- UC San Diego team trained AI to construct a new model of the cell.
- Model detects new protein communities and predicts their functions.
- The technique revealed dozens of novel cell components.
A new study by UC San Diego researchers combined machine learning with protein imaging and biophysical association to create a map of subcellular components. The AI generated map, called Multi-Scale Integrated Cell (MuSIC), revealed 69 subcellular systems—around half of which are new, undocumented cell components. The technique, detailed in a November 24, 2021, article in Nature[1], resulted in a map that looks nothing like the cell diagrams in biology textbooks.
In the MuSIC image on the left, known cell components are in gold, new cell components are in purple, and arrows indicate containment of the lower system by the upper system. The system doesn’t map the cell component to a specific place, like those in the classic diagram on the right, partly because their locations are fluid, changing with cell type and situation [2]. In other words, the cell isn’t made up of neatly placed components suspended in intracellular fluid; there is a hierarchy of biological order,where a nested succession of processes determines the functional and spatial organization of cells [3].
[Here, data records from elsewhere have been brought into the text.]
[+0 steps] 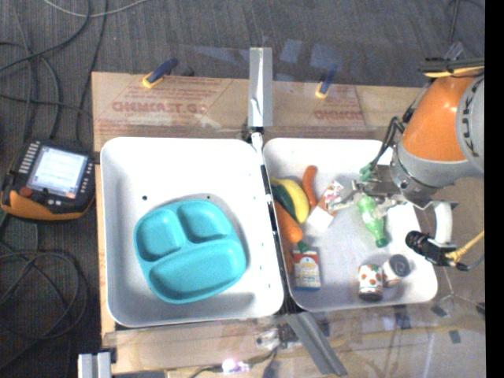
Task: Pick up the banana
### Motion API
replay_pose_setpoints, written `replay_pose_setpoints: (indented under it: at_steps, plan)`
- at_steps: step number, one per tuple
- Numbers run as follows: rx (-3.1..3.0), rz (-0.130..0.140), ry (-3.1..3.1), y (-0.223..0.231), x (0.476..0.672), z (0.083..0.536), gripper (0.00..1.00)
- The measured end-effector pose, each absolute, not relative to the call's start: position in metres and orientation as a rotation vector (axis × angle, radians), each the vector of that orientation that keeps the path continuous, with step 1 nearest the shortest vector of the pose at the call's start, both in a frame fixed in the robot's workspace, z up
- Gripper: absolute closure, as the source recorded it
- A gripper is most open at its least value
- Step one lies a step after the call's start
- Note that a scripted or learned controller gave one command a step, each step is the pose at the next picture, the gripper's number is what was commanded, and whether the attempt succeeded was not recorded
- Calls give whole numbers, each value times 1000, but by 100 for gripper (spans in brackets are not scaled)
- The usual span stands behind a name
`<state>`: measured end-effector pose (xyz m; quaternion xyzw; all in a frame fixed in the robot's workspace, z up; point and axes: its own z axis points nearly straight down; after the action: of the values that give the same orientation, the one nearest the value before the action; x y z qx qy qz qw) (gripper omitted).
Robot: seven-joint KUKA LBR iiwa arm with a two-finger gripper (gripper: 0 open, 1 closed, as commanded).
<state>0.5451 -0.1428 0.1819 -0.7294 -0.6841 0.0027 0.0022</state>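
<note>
Curved yellow banana [293, 198], green-tipped, unheld.

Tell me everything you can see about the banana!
The banana is yellow, curved and smooth, with a green patch along its lower side. It looks like a toy, maybe plastic. It lies flat in the right bin, close to that bin's left wall. An orange carrot lies against its lower end, and a thin red-orange chili lies just to its right. Nothing is gripping it; the gripper is farther right.
</note>
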Motion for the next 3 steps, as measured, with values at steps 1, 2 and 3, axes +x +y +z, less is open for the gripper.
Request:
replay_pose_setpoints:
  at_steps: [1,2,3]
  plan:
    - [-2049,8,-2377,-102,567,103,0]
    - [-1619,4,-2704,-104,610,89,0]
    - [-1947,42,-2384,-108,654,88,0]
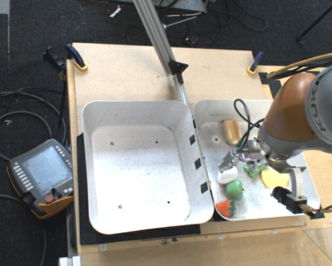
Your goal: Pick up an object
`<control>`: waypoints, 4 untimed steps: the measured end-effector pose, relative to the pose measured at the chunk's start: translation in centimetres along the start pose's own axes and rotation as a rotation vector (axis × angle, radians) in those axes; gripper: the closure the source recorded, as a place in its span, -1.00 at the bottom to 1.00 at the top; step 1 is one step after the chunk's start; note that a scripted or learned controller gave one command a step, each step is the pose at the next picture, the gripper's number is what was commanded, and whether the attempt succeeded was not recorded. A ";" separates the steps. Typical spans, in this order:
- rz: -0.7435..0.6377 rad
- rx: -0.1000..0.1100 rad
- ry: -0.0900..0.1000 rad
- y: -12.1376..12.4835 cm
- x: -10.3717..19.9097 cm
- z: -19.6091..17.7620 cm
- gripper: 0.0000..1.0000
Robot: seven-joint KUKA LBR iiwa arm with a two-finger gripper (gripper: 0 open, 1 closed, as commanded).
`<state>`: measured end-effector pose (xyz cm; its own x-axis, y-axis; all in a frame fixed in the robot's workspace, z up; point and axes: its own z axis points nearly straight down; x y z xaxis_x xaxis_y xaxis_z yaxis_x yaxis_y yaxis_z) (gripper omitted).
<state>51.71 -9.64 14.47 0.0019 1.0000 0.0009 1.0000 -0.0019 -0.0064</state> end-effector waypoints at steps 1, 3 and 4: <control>-0.001 -0.007 -0.001 0.1 0.0 5.1 -1.00; -0.003 -0.012 -0.003 0.0 -0.7 -2.1 1.00; -0.005 -0.011 -0.002 0.6 -0.6 -6.4 1.00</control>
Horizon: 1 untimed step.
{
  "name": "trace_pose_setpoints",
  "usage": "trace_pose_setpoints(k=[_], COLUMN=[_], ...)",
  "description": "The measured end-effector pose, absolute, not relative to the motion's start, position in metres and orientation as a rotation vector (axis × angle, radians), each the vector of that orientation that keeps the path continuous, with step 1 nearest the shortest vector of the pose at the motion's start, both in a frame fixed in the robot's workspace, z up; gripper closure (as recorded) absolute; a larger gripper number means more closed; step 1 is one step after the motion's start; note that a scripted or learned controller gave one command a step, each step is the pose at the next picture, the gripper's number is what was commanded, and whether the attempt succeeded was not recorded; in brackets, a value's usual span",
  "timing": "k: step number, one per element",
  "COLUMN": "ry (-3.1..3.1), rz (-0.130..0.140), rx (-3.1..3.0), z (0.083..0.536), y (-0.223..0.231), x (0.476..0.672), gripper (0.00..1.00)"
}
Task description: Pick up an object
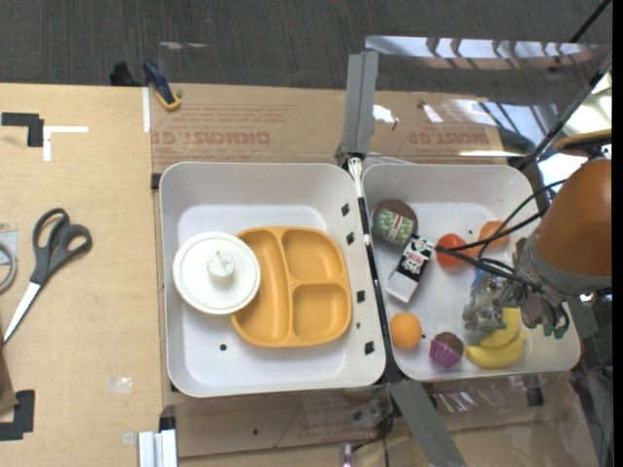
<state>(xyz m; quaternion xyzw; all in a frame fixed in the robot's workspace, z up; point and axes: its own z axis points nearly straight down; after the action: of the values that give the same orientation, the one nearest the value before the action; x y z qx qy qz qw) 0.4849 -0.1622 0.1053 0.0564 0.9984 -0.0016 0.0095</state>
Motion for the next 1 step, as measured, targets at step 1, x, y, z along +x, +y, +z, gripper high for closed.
trace_pose_setpoints(k=[1], ry=[3.118], rz=[-0.005], rx=[0.177], z=[0.1052], y=[-0.1621], x=[0.4849], gripper=[0.00])
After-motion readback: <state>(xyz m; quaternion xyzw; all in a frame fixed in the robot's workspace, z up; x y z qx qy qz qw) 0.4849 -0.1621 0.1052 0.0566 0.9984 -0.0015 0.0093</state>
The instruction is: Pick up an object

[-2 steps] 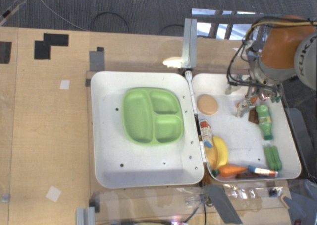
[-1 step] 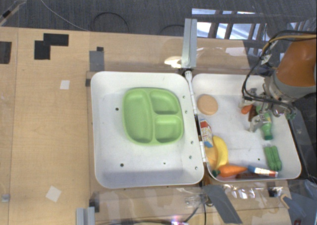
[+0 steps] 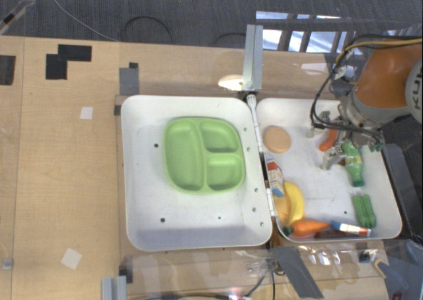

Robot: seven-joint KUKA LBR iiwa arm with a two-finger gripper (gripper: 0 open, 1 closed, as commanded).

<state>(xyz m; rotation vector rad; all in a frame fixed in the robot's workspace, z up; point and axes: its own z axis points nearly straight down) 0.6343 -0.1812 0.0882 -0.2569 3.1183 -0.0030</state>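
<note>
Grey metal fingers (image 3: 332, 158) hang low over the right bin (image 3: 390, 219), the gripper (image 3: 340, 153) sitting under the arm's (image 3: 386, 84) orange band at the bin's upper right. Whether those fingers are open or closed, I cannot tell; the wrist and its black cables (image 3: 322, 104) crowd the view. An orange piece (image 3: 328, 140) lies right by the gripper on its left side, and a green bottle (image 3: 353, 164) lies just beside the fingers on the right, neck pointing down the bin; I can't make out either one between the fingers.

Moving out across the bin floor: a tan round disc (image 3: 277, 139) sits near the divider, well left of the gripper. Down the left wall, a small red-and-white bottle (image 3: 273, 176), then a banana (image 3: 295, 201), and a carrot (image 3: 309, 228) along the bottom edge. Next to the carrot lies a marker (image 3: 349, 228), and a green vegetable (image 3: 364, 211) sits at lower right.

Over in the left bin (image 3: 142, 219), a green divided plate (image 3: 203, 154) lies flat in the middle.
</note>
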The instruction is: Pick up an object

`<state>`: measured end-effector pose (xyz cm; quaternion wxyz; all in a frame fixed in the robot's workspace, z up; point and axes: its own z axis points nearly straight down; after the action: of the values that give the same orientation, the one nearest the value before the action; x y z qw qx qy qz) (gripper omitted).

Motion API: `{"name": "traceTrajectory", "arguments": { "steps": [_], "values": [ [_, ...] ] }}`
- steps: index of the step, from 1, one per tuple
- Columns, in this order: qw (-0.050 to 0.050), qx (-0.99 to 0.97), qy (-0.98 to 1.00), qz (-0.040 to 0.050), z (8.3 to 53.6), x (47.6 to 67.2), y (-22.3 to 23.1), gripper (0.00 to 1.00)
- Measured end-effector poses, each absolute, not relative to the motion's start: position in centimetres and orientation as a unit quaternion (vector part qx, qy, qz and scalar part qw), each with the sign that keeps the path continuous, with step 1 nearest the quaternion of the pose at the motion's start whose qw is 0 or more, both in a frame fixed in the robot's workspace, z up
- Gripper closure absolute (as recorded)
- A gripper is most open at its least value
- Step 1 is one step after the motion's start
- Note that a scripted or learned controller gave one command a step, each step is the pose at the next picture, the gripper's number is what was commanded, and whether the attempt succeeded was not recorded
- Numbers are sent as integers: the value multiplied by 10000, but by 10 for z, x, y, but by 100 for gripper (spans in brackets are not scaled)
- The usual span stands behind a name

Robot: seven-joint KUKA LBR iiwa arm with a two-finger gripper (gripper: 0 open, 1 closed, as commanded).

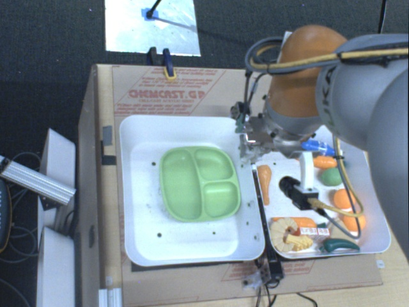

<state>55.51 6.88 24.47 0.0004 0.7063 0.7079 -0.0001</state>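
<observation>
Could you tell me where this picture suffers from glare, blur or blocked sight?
In the camera view, the shiny sheet beyond the bench is glared pale; the arm looms soft and large, hiding much of the right bin; the green plate in the left bin is evenly lit and sharp.

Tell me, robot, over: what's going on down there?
Gripper low at right bin's left edge, nothing seen held. Toy food waits there, carrot nearest. Green plate sits in left bin.
</observation>
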Motion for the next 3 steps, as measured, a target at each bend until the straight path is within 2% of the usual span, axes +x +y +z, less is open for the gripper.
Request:
{"name": "traceTrajectory", "arguments": {
  "steps": [1,2,3],
  "values": [
    [6,7055,7088,11,294,532,93,100],
    [3,7051,7091,6,270,523,124,100],
    [-4,7053,7089,-1,232,552,183,100]
  ]
}}
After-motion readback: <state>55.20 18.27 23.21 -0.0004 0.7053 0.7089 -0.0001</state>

Traditional imaging research tends to focus on physical size and distances between cellular components, but this new AI-based research suggests that protein interactions can give a complementary measure of intracellular distance. [1] If you think of intercellular organization as being like a small city, a whole host of inputs make up a dynamic object that’s much more than buildings and streets. For example, people’s movements are a function of factors like rush hour traffic, social interactions, or weather. In the same way, the full features of cells can’t be accurately described by a two-dimensional map; they are governed by a myriad of complex biological processes that occur within the cell walls.
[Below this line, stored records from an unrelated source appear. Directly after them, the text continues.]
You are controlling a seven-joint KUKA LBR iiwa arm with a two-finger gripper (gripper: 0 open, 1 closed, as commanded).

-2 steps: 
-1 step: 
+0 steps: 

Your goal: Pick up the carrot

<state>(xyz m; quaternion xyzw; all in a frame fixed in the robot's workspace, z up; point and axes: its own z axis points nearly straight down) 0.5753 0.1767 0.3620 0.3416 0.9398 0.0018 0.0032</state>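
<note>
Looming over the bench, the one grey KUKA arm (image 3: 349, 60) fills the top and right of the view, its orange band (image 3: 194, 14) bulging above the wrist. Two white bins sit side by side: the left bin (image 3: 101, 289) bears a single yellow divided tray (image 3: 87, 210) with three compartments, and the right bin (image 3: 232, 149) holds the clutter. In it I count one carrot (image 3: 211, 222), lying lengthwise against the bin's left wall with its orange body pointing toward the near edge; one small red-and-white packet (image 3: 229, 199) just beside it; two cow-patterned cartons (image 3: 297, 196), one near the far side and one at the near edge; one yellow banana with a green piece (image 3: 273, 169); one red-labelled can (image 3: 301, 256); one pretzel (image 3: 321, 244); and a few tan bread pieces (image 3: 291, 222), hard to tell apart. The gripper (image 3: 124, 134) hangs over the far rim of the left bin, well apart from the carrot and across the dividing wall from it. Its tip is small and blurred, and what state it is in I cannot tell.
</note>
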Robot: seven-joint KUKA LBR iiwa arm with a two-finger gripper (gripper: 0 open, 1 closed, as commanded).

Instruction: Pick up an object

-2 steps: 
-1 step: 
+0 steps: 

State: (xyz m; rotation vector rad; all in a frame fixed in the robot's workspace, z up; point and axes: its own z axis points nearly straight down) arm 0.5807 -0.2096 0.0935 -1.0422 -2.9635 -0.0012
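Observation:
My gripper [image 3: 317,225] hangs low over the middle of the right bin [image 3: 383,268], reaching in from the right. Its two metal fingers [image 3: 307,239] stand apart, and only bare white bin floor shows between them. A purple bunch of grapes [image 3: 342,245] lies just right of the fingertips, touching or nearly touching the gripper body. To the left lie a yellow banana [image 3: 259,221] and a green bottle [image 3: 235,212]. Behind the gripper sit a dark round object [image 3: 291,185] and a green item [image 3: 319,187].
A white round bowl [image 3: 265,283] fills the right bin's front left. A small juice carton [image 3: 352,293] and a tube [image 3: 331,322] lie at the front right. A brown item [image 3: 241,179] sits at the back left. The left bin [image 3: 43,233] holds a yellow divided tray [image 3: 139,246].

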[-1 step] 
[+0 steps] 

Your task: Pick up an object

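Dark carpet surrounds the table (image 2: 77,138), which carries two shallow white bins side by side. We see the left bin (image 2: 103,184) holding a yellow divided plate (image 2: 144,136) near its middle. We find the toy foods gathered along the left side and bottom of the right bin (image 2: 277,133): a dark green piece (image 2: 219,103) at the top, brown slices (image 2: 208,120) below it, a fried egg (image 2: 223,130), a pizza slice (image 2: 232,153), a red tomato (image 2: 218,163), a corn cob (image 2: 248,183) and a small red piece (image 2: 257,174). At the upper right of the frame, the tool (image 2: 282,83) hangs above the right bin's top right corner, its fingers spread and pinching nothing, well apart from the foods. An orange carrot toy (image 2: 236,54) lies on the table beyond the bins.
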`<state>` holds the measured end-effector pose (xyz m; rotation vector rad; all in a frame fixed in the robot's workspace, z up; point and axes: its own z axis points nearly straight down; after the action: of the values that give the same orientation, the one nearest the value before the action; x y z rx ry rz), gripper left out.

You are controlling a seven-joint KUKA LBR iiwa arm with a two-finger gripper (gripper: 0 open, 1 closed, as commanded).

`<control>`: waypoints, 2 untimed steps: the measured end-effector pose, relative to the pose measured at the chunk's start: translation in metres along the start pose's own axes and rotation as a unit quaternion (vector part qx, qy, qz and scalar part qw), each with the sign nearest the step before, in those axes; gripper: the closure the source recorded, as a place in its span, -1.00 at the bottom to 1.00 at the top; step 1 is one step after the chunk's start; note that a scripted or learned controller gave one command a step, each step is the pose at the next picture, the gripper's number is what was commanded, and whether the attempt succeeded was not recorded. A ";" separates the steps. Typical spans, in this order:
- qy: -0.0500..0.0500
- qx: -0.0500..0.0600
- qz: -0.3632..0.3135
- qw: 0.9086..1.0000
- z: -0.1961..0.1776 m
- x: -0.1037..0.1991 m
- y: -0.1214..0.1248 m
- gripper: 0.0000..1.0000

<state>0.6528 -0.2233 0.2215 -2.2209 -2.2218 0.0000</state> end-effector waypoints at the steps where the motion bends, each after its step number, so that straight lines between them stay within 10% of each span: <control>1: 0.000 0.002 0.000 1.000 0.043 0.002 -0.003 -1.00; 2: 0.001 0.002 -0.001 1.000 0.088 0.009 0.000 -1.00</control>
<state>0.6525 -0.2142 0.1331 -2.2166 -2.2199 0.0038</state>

Combining Traditional Techniques and AI
Finding a bridge to span the gap from nanometer to micron scale had—up until this recent study—eluded researchers in the biological sciences. “Turns out you can do it with artificial intelligence,” says Trey Ideker, PhD, one of the study leaders, in a UCSD press release [2].
Cellular components are usually mapped with either biophysical association or microscope imaging. Both techniques have their limitations: super-resolution microscopes, which can see inside cells with resolution better than 250 nanometers [4] are limited by the wavelength of the electron beam [5]; biochemistry techniques can map structures further down the nanometer scale, but still can’t see cell structures on the micron level (one micron is 1/1000th of a nanometer). The two approaches generate massive amounts of data with distinct qualities and resolutions that are usually analyzed separately [6]. With machine learning, the ability to analyze both sets of data comes into play. This new technique combines the traditional imaging methods with deep learning to map cell data from multiple sources, including cellular microscopy images.
The Procedure
The study began with a matched dataset of immunofluorescence cell images, including human embryonic kidney cells with 661 proteins. Deep neural networks embedded each protein and assigned them coordinates in reduced dimensions. Distances between the proteins was calculated and calibrated with a reference set of known cellular components of known or estimated diameter. A supervised ML model (random forest regression) was trained to estimate the distance of any protein pair from its embedded coordinates. After all the distances were analyzed, the MuSIC 1.0 hierarchy was created, with 69 protein communities—54% of which had never been categorized before.
The Future of Cell Maps
Ideker noted this pilot study looked at just 661 proteins from one cell type. The map is being developed to cover all human proteins, a huge task that may result in a unified map of cellular components or in separate maps for different cell types. Identification of new protein communities brings more promise to the hope of curing cancer and other diseases that start at the intercellular level. “Eventually we might be able to better understand the molecular basis of many diseases,” Ideker said, “…by comparing what’s different between healthy and diseased cells” [2].